A fireplace. A girl with a knife in her hand.

“Don’t,” I said. “You were nine. I was seven. We can’t trust those memories. Let me see your arm.”

“There was a girl.”

“Stop it.”

“I think she did something to us. I think she hurt us.”

“Vivi.”

“You asked, ‘Who cuts little girls’ throats?’ Don’t you want to know what happened to you?”

“No.”

“Why not?”

“Because . . . I’m afraid.”

“You shouldn’t be afraid of the truth. It’ll set you free, right?”

“Unless it’s so terrible it screws you up entirely. No, thank you. Maybe I’m totally fine with my repressed memories. Now show me your arm.”

Vivi shrugged out of her jacket and rolled up her bloody sweater, her skin prickled with goose bumps. I unwrapped the scarf we’d used to stanch the bleeding. The fabric was sodden with gelatinous blood and smelled heady and wrong.

I faltered when I saw the wound. “Hold still,” I ordered as I swabbed it with an alcohol wipe to get a better look. “There’s something here.”

Vivi wasn’t paying attention. “We are going to get her back, Iris,” she said as she stared at the ceiling, still unconcerned by the pain. “I will not live in a world without her.”

“I agree,” I said, but it was my turn to be absentminded. There was something translucent curled up inside her flesh. I used the fine point of Grey’s knife to lift it out. It wasn’t hard to dislodge: a single, anemic flower. I gave it a gentle tug and plucked it from her wound, tiny root system and all. The same kind of flower that had taken over the dead man’s body. The same kind of flower that had been growing from Grey’s eyes in the photograph.

It had been budding inside Vivi, feeding off her blood, blooming in her scored-open flesh.

What the hell was going on?

I twirled the bloody flower in my fingers and felt suddenly, desperately sick. My throat swelled. I swallowed a sob. Grey was gone, and the weirdness I’d been trying so desperately to escape had found me again.

“At least I’ll have a gnarly scar.
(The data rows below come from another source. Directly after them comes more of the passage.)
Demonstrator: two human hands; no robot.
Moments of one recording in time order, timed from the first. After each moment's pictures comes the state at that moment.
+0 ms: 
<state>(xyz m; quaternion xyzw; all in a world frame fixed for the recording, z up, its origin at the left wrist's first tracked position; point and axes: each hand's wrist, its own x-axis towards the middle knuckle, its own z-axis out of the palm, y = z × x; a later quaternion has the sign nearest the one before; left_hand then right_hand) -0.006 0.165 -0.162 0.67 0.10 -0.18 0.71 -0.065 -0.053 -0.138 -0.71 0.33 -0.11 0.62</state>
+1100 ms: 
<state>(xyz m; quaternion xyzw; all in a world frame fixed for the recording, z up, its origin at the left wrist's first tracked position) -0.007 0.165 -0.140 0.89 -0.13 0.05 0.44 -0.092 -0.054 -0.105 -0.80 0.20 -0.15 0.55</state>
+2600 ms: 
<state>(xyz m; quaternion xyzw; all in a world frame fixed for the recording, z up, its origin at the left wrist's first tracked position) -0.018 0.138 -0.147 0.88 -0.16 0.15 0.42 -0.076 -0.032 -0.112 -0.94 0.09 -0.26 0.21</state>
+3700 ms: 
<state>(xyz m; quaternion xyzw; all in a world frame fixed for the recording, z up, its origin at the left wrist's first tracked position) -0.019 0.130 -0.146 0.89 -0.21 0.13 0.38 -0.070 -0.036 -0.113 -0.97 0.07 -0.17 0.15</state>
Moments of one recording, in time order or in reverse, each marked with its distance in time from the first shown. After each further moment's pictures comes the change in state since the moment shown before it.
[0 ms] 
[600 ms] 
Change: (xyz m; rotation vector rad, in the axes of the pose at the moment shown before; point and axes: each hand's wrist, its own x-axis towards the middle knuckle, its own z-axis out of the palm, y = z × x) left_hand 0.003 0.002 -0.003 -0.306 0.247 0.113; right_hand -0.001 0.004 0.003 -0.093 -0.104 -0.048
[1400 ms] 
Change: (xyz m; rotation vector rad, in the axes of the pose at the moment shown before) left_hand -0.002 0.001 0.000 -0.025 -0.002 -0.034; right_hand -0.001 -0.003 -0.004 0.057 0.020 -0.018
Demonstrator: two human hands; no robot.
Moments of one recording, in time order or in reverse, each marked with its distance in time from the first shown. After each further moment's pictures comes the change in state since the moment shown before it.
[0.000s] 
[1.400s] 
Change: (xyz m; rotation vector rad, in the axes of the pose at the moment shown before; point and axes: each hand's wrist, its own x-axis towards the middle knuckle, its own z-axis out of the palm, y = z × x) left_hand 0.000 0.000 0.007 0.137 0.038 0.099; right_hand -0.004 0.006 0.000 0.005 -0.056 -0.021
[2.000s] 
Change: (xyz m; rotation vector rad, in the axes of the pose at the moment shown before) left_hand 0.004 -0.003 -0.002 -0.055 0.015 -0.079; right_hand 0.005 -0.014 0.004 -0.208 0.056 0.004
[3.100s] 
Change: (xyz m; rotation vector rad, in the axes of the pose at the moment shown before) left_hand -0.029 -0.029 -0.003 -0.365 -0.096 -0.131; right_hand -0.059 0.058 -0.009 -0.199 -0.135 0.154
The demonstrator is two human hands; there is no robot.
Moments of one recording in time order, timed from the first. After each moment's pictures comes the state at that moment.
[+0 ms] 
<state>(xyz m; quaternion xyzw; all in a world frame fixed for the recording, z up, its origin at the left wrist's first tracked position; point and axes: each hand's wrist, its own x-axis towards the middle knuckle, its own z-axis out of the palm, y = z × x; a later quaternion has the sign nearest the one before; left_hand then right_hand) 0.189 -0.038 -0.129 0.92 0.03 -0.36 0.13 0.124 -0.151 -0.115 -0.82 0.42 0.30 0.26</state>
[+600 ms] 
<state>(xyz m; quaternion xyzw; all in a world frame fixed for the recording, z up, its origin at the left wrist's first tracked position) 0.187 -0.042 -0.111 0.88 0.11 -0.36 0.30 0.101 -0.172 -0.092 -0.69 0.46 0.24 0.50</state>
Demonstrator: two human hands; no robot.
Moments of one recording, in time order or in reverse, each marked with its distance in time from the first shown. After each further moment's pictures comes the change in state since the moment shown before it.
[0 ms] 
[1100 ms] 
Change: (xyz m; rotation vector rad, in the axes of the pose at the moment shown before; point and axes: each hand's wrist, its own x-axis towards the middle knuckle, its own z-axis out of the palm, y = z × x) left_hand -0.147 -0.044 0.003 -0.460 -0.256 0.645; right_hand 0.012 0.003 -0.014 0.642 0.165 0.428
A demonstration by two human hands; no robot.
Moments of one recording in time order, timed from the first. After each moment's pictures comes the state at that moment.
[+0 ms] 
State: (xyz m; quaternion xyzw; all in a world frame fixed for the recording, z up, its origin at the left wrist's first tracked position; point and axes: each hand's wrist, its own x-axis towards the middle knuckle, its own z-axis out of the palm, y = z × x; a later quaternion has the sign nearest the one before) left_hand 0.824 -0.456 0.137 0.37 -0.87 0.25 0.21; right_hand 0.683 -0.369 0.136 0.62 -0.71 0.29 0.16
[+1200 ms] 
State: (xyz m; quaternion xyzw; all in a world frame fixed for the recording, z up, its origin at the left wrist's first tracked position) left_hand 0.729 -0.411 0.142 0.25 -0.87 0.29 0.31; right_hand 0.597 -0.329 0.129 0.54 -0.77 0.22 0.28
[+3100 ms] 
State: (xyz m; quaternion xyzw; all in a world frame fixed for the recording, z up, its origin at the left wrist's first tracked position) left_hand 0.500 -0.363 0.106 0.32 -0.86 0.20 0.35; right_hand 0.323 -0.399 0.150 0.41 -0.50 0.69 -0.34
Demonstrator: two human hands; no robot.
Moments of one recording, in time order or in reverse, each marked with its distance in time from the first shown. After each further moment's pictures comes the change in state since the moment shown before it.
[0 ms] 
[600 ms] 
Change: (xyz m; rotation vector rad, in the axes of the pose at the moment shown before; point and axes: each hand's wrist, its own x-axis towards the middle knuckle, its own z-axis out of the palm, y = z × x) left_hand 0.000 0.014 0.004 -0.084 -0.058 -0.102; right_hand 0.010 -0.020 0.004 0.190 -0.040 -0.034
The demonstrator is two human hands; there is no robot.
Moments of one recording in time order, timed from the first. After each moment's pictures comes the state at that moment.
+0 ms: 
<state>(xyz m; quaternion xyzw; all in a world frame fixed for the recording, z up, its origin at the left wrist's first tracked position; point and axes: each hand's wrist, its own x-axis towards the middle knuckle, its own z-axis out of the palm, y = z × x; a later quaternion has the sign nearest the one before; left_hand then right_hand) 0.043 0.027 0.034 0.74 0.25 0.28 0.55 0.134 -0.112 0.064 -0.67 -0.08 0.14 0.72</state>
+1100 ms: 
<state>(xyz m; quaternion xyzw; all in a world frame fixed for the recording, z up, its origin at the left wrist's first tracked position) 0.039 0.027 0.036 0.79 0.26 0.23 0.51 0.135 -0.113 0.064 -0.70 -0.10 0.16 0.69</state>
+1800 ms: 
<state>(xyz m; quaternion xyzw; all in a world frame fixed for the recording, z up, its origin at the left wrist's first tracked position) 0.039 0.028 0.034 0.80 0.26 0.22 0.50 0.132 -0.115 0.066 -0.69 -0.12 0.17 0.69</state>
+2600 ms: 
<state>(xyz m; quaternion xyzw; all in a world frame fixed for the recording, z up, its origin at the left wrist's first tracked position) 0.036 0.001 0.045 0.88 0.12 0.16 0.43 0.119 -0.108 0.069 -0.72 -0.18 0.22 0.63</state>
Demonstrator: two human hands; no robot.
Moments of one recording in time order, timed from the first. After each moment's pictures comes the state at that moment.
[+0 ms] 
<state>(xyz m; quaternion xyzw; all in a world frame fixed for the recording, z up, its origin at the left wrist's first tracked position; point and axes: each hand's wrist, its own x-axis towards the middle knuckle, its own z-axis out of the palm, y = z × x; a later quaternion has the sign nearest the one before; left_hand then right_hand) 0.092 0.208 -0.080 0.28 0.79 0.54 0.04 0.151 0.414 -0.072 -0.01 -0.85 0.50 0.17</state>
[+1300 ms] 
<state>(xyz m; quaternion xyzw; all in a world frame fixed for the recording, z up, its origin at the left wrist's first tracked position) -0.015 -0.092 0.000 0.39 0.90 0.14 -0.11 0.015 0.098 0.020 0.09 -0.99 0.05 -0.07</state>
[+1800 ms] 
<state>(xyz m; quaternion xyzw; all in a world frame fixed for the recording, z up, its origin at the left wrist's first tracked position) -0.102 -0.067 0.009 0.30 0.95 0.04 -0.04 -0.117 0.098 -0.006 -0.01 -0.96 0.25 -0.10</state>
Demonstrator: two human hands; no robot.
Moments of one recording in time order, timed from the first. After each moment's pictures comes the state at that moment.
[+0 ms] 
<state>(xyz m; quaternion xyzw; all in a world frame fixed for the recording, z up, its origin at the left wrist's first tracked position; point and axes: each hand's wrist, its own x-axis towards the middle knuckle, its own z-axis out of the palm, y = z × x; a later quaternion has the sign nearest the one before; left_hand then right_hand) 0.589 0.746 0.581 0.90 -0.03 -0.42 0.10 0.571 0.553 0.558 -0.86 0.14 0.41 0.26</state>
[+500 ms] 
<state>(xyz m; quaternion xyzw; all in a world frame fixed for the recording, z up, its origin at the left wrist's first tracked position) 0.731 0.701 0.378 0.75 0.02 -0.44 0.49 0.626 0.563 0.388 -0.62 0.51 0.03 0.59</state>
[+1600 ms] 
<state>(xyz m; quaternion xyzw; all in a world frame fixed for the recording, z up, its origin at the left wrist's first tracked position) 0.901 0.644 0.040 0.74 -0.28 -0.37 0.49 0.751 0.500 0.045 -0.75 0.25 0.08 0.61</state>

Chicks dig scars, right? Does it look infected?” Vivi asked. I crushed the bloom between my fingers before she could see it. Acknowledging it made it real—and I was not ready for whatever was happening to be real.

“It’s fine,” I said as I dressed her arm with more iodine and wrapped it in gauze, hoping that would be enough to prevent any more gardens from sprouting out of her. “I think it’s time to call the police.”